Moreover, cryofacial promotes the production of collagen which strengthens the skin and improves elasticity, making your skin plumper and more supple, notes Dr. P. Daniel Ward, a double board-certified facial plastic surgeon and founder of FormRx Skincare.
In addition, the treatment may also help lighten hyperpigmentation, says Dr. Ward.
However, the delicate procedure does come with a slight risk of permanent scarring or discoloration.
Meanwhile, skin icing is done by applying ice or ice-cold cryo facial tools (like ice globes, cooling gel masks, facial rollers, etc.) on the skin to jolt dull, tired skin awake.
Facial icing can temporarily calm inflammation, reduce oiliness, minimize the appearance of pores and soothe puffiness by
stimulating lymphatic drainage.
Is At-Home Cryotherapy Skincare As Effective As A Cryofacial?
“At-home cooling tools like masks or ice rollers feel good and can help with swelling.

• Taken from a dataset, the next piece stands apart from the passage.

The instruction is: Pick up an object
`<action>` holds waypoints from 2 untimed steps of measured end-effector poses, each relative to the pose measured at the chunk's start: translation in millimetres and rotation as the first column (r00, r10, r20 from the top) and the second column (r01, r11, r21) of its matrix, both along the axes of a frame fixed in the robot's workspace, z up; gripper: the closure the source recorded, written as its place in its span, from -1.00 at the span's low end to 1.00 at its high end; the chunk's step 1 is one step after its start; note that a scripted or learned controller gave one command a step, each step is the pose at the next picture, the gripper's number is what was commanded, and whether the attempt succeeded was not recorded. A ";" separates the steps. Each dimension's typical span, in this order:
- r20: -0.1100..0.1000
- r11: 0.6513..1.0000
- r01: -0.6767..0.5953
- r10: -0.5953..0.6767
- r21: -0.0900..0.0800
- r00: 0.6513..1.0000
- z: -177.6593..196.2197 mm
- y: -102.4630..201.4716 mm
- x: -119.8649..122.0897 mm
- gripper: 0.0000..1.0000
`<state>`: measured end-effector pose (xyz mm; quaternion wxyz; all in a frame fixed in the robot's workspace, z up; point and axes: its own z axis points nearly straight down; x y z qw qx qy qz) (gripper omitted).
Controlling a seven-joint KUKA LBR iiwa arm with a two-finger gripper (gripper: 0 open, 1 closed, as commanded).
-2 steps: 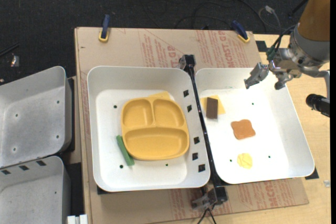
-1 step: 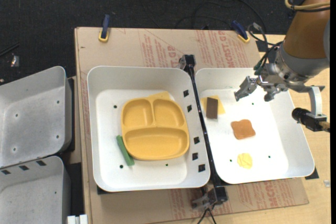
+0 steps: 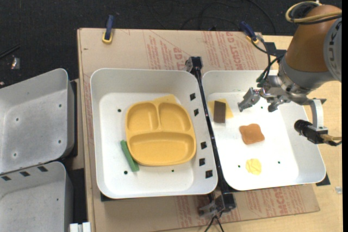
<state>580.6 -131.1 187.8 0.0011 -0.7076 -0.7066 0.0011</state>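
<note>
Nearest, a yellow piece (image 3: 253, 165) lies below the toast (image 3: 252, 133); the gripper (image 3: 260, 98) hovers apparently spread, holding nothing.

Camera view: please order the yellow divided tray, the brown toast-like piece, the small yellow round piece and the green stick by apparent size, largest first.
1. yellow divided tray
2. brown toast-like piece
3. green stick and small yellow round piece: look alike in area, not ranked.
</note>
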 end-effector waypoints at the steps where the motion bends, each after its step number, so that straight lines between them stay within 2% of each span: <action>1: 0.000 1.000 -0.001 0.001 0.000 1.000 -43.6 4.5 -2.5 -1.00; 2: 0.003 1.000 0.000 0.000 -0.001 1.000 -31.4 4.2 -1.7 1.00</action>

[However], know that there is a limit to what they can accomplish,” says Dr. Engelman. If you’re using it a few times a month and like the outcome, that’s great—but if you have any concerns or you aren’t seeing the results you want, consider reaching out to a dermatologist, suggests the skin specialist.
“These at-home treatments are definitely not as effective as a professional treatment, especially if your goal is to improve skin texture and tone,” says Dr. Ward. “An in-office treatment takes the cooling treatment further than just an overall chill, resulting in a calm, clear skin,” agrees Dr. Engelman.

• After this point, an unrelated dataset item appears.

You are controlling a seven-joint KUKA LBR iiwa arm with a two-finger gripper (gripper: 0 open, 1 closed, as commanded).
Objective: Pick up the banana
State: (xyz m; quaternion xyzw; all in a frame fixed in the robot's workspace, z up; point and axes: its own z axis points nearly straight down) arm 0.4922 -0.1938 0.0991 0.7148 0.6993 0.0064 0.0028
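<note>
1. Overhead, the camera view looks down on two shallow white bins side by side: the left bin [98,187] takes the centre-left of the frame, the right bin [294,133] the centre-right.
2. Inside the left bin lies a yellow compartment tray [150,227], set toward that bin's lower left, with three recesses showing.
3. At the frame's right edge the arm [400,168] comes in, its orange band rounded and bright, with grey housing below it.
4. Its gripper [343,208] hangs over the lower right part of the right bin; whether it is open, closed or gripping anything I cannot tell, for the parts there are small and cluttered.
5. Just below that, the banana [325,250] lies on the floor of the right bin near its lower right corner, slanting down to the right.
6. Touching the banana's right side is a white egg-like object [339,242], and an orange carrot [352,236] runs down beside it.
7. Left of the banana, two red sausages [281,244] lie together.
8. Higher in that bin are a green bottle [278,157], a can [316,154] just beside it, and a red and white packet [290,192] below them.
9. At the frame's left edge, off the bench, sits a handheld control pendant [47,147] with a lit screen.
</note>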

The Flip Side Of Cryotherapy Skincare
“Using cryotherapy is great, but it’s not without side effects, if not done properly,” says Dr. Ward. There have been reports of pigment problems and even cases of frostbite as a result, he adds.
In addition, “those with darker skin types should proceed with caution because of the risk of discoloration,” Dr. Davis advises.
“Also, anyone with an active infection or open breaks or cuts in the skin should avoid this treatment until healed,” suggests Dr. Davis.
The best and safest route is to have a chat with your dermatologist prior to trying out the treatment to determine if it’s the right fit for you and how to incorporate it into your skincare routine.
Cryotherapy Cannot Replace Your Skincare Routine
Just like any other supplemental skin treatment (think chemical peels, microneedling, blue light therapy, etc.), cryotherapy is not a “magic bullet” substitute for a good skincare routine.
It’s imperative to pair your cryotherapy skin sesh with a well-rounded skincare regimen for optimal results, notes Dr. Engelman. For example, if you are using cryotherapy for fine lines and wrinkles, consider also using an anti-aging, peptide-rich moisturizer like ISDIN’s Age Contour once a day to help promote those results, suggests the skincare expert. Or, if your primary concern is an uneven skin tone, consider using an antioxidant-rich serum like Skinbetter Science’s Even Tone Correcting Serum along with cryotherapy, she says.
Last, but far from least, wear sunscreen every single day—regardless of the weather. Dr. Engelman recommends ISDIN’s Eryfotona Ageless Tinted Mineral Sunscreen which not only protects your skin from UV rays but also repairs existing sun damage and reduces the appearance of wrinkles and fine lines.